Considérant cette inquiétude de la communauté scientifique internationale, une étude a été menée au sein d’une partie de la population captive de diables de Tasmanie, et de la plupart des sites de suivi des populations sauvages. En effet, dans le cadre d’un programme de conservation d’une espèce menacée, comme c’est le cas pour le diable de Tasmanie, il n’est pas acceptable de perdre des individus captifs suite à une intoxication aiguë au plomb, ou d’avoir une atteinte de leur potentiel de reproduction, l’un des objectifs de la population d’assurance étant de produire de nouveaux individus indemnes de DFTD.

103 Cette étude, incluant 26 diables détenus en captivité intensive à Cressy et au FRE de Bridport et 131 diables sauvages issus de sept sites de suivi annuel et de sites de réintroduction (Stony Head, péninsule de Forestier, wukalina), a montré que les niveaux de plombémie étaient significativement supérieurs chez les diables captifs, et que 65% d’entre eux avaient une plombémie supérieure au seuil normalement accepté pour les mammifères de 0,2μmol/L (Australian Standard 4090-1993). De plus, le plomb étant capable d’être accumulé au sein de l’organisme, les individus plus âgés présentent des taux plus élevés que les plus jeunes, de façon plus marquée chez les populations captives (communication personnelle, en cours de soumission).

Cette présence de plomb pourrait être expliquée par le mode d’alimentation des diables en captivité. En effet, les carcasses sont fournies par des chasseurs locaux chassant avec des balles en plomb. En revanche les infrastructures utilisées ne contiennent pas de plomb et l’analyse de l’eau ne révèle pas la présence notable de plomb. Ainsi, l’explication la plus probable est l’ingestion de fragments de plomb présents dans le couloir de pénétration de la balle. L’ingestion d’une balle entière est peu vraisemblable, car en général la balle ressort de l’autre côté de la carcasse c(le wallaby de Bennett et l’opossum d’Australie étant des animaux de petit gabarit), et la présence d’une balle dans l’estomac serait plus susceptible de provoquer une intoxication aiguë (Rodríguez et al. 2010; North et al. 2015).
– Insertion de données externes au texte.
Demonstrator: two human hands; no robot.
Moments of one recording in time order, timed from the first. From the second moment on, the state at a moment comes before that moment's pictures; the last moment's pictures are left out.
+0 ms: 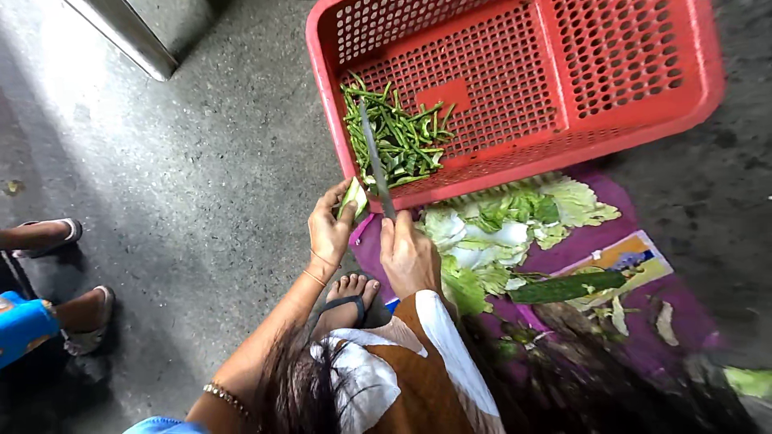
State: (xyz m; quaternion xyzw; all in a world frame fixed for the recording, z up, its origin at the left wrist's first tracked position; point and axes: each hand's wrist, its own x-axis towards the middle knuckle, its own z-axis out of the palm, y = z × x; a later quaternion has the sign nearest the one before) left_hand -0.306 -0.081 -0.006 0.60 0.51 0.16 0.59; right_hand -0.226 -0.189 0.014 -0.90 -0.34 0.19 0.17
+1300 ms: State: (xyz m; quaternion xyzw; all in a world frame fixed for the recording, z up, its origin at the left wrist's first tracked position) left_hand -0.309 -0.091 -0.005 0.62 0.52 0.14 0.57; right_hand -0.202 -0.195 0.017 -0.91 -0.31 0.21 0.18
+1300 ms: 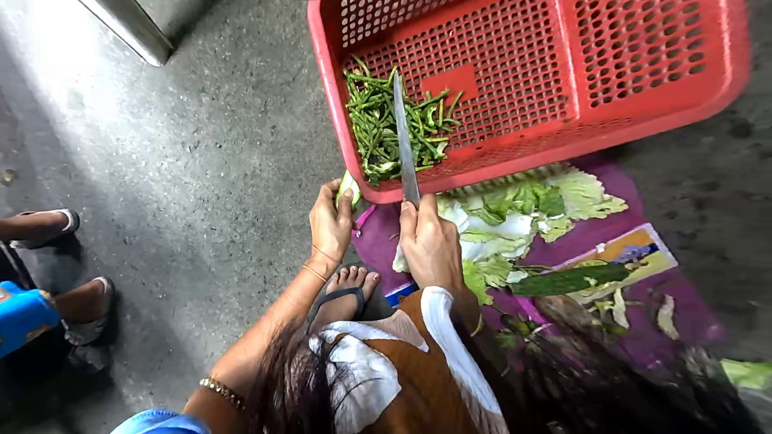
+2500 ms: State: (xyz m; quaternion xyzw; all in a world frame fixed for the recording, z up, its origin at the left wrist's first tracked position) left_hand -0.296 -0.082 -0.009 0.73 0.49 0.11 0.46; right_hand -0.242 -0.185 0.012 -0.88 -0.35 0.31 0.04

Or, aucun diable n’a présenté de signes cliniques.

A la suite des premiers résultats obtenus à Bridport, il a été décidé de couper les têtes des cadavres, les animaux étant abattus dans la tête. Une autre mesure de la plombémie a été prise 2 mois plus tard, montrant une baisse significative, ce qui conforte l’hypothèse d’un rôle de la nourriture.

La mise en évidence de ce phénomène est importante dans le cadre de la gestion de la population captive. En effet, une intoxication chronique à bas-bruit pourrait porter atteinte à la capacité reproductive de la population d’assurance, ce qui l’empêcherait d’atteindre certains de ses objectifs. La formalisation de ces résultats sous forme de publication pourrait permettre de mettre en place des recommandations officielles à l’égard de toute institution possédant des diables captifs à travers le monde, visant à une harmonisation et une optimisation de la détention de diables de Tasmanie en captivité.